Cold Dry Into Thursday Before Next Storm Heads Our Way With Snow Ice To Rain
Overnight we had cold air drain southward from high pressure to the north and a storm to the east, south of Nova Scotia. Throw in some snow cover inland and we have temperatures that bottomed in the 20s clear down to Virginia and in the teens and single digits in the other direction in upstate NY and New England. This means that inspite of a good deal of sunshine, temperatures in many areas today will be at best in the 30s to around 40 degrees for highs. It might be a little higher, lower 40s from South Jersey south and west. Overall it is a chilly but nice December day. Another cold night lies ahead
Tonight will be another night of clear skies and very cold conditions with most lows along the coast and warmer urban areas in low to mid 30s but inland lows will be in the teens especially where there is snow cover. As far as radars are concerned there are no issues here until Thursday when the next storm system approaches.
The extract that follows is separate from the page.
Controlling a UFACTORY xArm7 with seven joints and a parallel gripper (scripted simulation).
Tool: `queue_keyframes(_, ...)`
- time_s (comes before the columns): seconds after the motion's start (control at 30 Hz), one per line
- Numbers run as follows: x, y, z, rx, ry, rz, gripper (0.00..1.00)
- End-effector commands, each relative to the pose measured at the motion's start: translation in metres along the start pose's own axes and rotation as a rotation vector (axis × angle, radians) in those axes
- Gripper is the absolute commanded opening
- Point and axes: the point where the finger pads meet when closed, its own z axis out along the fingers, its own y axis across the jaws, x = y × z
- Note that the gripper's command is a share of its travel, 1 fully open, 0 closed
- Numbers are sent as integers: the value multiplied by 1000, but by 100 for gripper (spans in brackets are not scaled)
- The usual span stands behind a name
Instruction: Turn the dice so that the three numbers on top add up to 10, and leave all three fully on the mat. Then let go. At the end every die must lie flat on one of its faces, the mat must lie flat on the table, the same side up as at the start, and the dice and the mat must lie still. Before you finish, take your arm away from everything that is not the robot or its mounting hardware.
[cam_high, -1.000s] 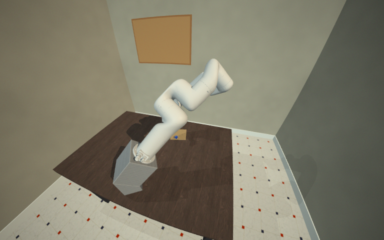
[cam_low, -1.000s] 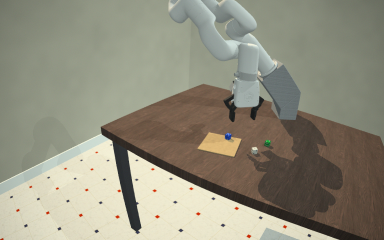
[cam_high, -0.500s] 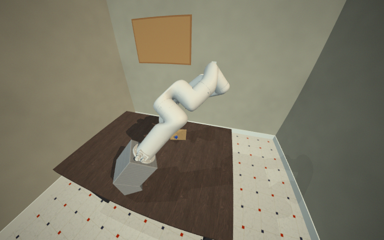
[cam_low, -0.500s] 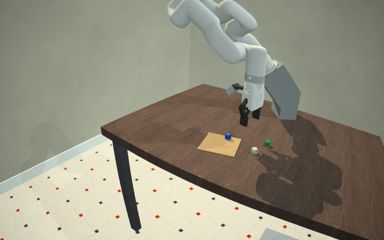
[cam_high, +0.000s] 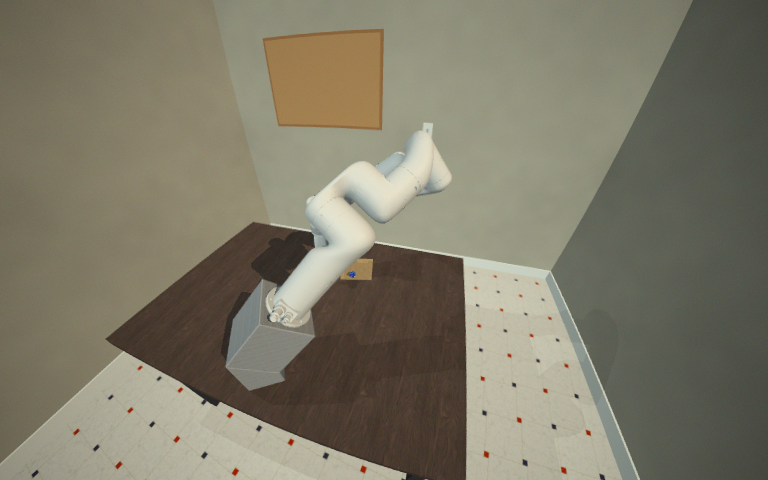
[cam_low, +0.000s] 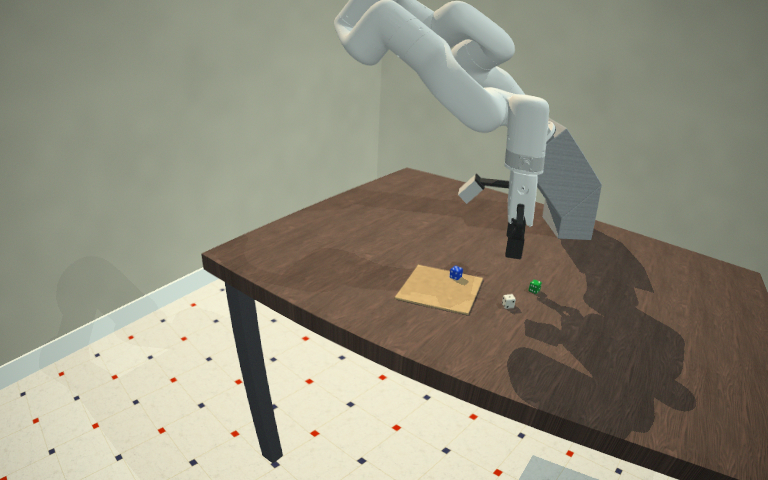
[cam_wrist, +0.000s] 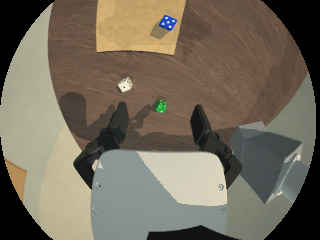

Wednesday will be another day of sunshine and cold temperatures with most highs in the 30s to around 40 degrees with perhaps low 40s in warm spots from South Jersey south and west. Wednesday night into Thursday morning will be important to the forecast for Thursday as another cold night could keep things cold enough when precipitation arrives during Thursday.
This system will be coming in slightly different than what we might be used to thanks to the block. A major storm in the Plains moves east but lingers around the Great Lakes while a secondary low develops near Chesapeake Bay and heads northeast to off the New Jersey coast Friday. The high to the north is wedged in between it and the storm to east in the Atlantic that drops southeast from Nova Scotia. This will lead to questions as to cold air being wedged inland leading to precipitation to start as snow or sleet even at the coast. The primary low in the Great Lakes is just too strong to make it all snow for all or most of the area from Eastern Pennsylvania. However from Eastern Pennsylvania to Northwest New Jersey to the Hudson Valley west of Route 87 could see sizeable snow amounts.
The red lines indicate the area where is the potential for heavy snow of 4 to 6 inches or more. The GFS has a slightly colder solution than the other models where the southern edge of the heavy snow line is further south and closer to the coast but right now I’m more comfortable leaving that line further inland. Once this storm is done we should see improving weather conditions with colder dry air over the weekend.